Scan the entries below. List each line with "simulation".

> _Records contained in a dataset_
[Start of section]
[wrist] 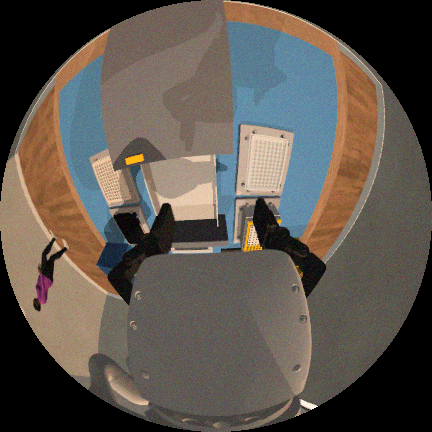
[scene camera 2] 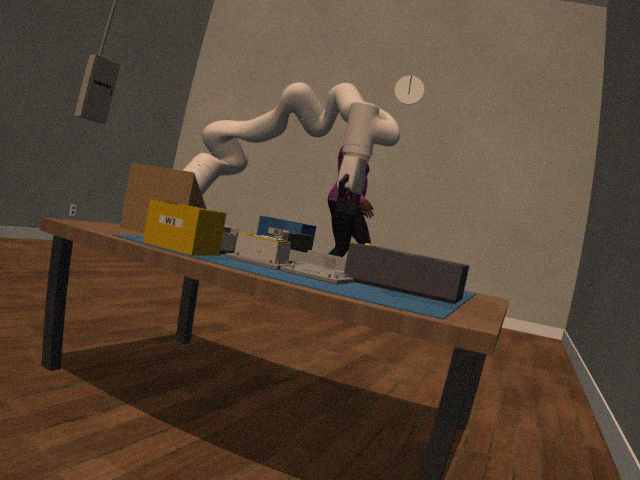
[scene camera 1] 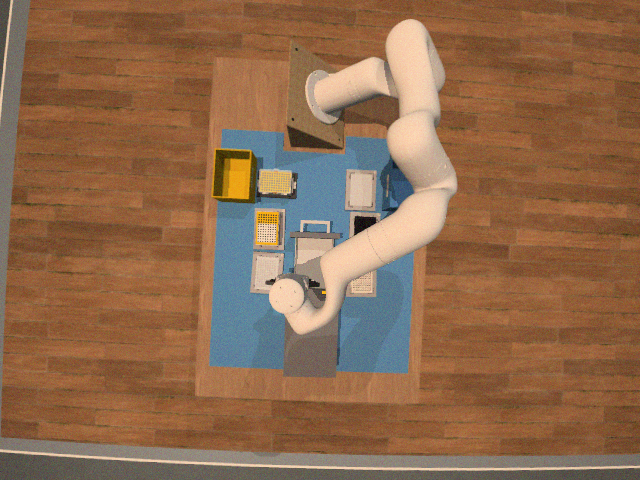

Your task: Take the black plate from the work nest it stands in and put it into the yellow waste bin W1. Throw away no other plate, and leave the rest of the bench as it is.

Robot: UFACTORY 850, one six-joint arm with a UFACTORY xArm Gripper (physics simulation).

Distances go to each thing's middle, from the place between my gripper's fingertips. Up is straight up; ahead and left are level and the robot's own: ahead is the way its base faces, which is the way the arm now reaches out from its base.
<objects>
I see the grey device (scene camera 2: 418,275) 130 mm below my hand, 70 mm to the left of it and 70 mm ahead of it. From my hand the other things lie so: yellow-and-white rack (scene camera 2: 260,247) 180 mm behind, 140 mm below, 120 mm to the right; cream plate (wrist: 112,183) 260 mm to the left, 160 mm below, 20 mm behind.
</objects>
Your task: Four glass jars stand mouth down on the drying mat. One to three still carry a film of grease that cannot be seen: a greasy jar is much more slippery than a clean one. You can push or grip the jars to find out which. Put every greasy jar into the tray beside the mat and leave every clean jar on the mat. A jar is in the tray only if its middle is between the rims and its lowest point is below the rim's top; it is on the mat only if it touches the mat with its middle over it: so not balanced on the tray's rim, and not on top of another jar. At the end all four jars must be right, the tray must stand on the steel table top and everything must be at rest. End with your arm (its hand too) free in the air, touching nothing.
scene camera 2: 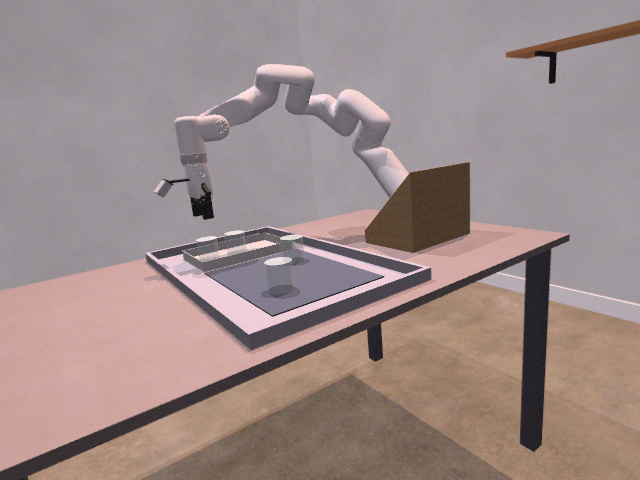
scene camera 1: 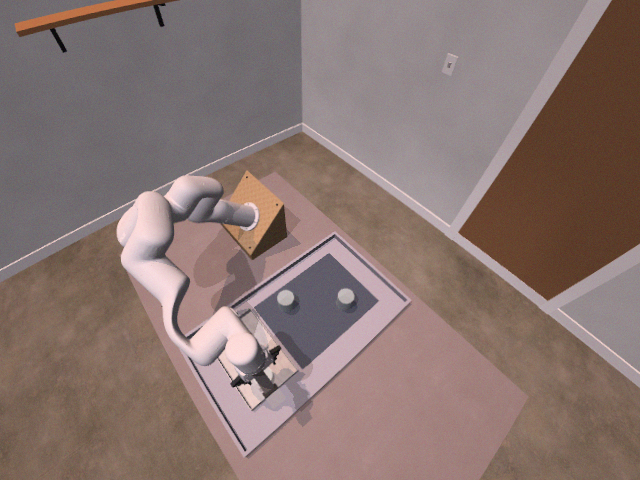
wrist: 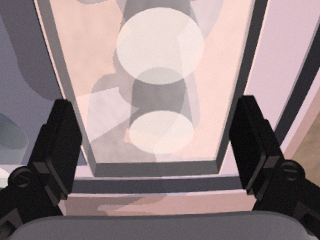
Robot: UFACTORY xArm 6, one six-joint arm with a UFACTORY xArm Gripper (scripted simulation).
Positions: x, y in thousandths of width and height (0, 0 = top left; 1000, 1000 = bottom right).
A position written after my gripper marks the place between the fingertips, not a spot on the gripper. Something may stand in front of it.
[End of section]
> _Solution to this problem_
Robot: UFACTORY 850, one six-joint arm with a UFACTORY xArm Gripper (physics simulation).
Robot: UFACTORY xArm 6, one six-joint arm with a UFACTORY xArm Gripper (scripted simulation).

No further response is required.